Exercise brief: Within the listing below, how many lines feature the word "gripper"? Reply with only that number.

Data block:
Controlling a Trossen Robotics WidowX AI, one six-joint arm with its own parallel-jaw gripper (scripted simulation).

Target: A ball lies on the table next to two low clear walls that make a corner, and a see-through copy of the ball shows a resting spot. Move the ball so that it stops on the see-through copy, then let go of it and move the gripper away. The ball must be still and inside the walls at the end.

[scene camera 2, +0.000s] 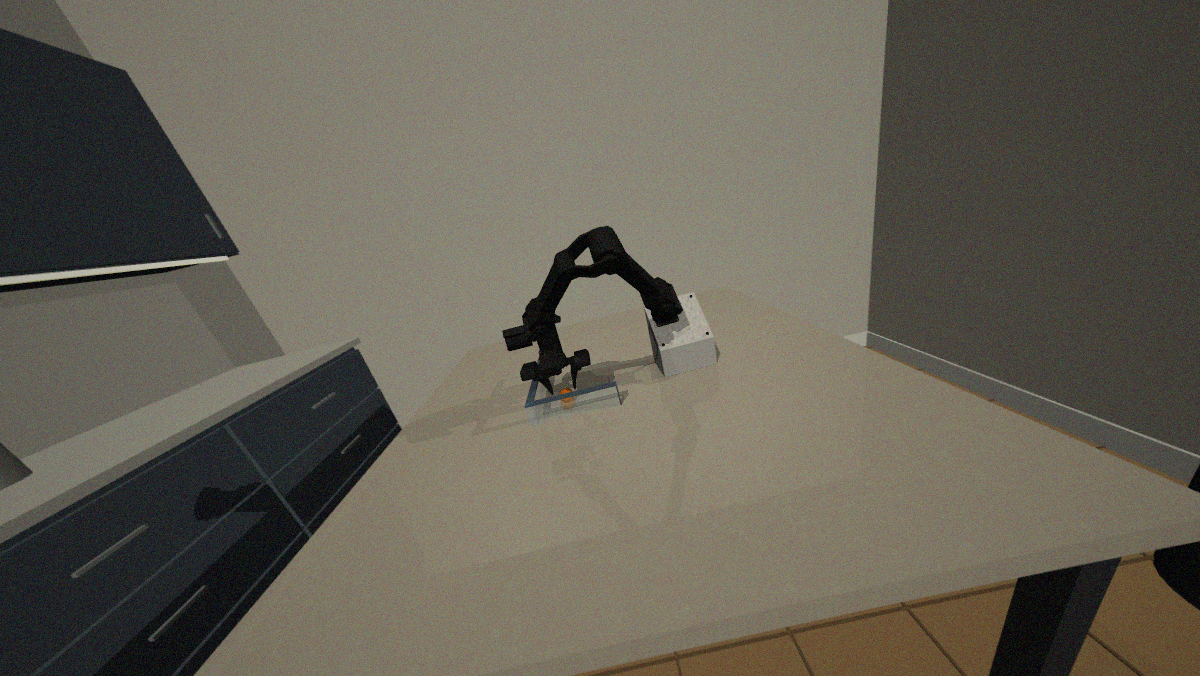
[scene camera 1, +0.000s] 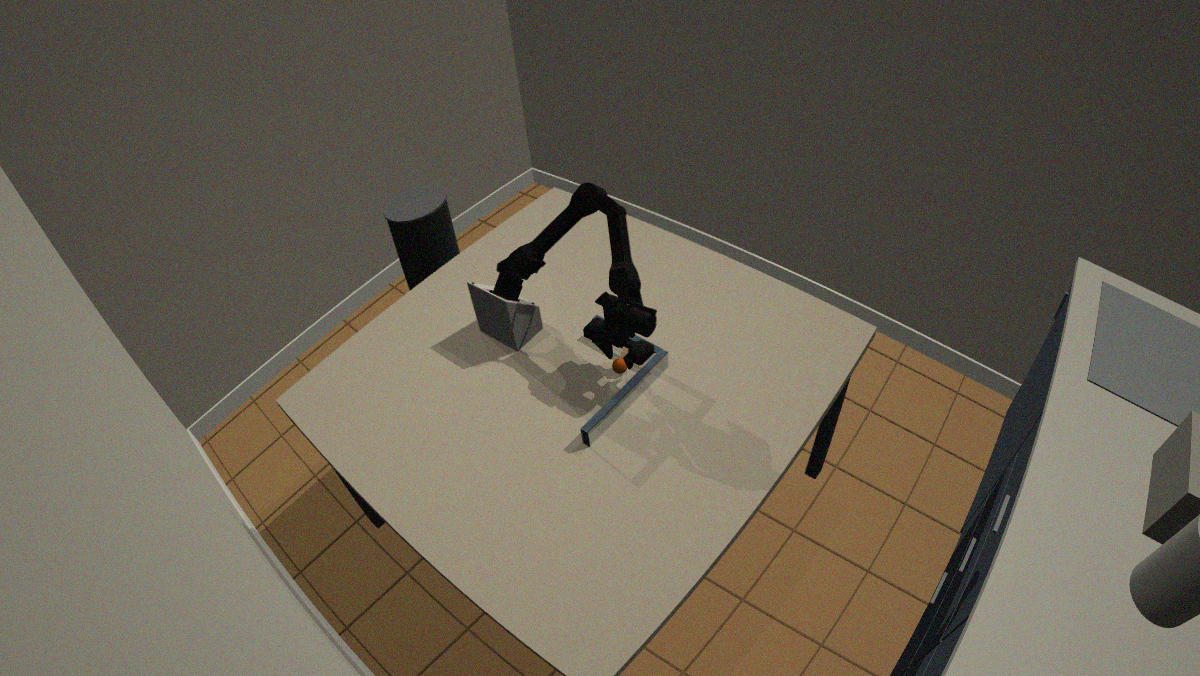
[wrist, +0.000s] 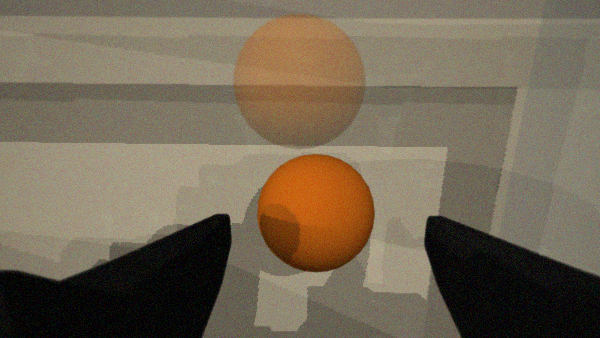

Solution: 2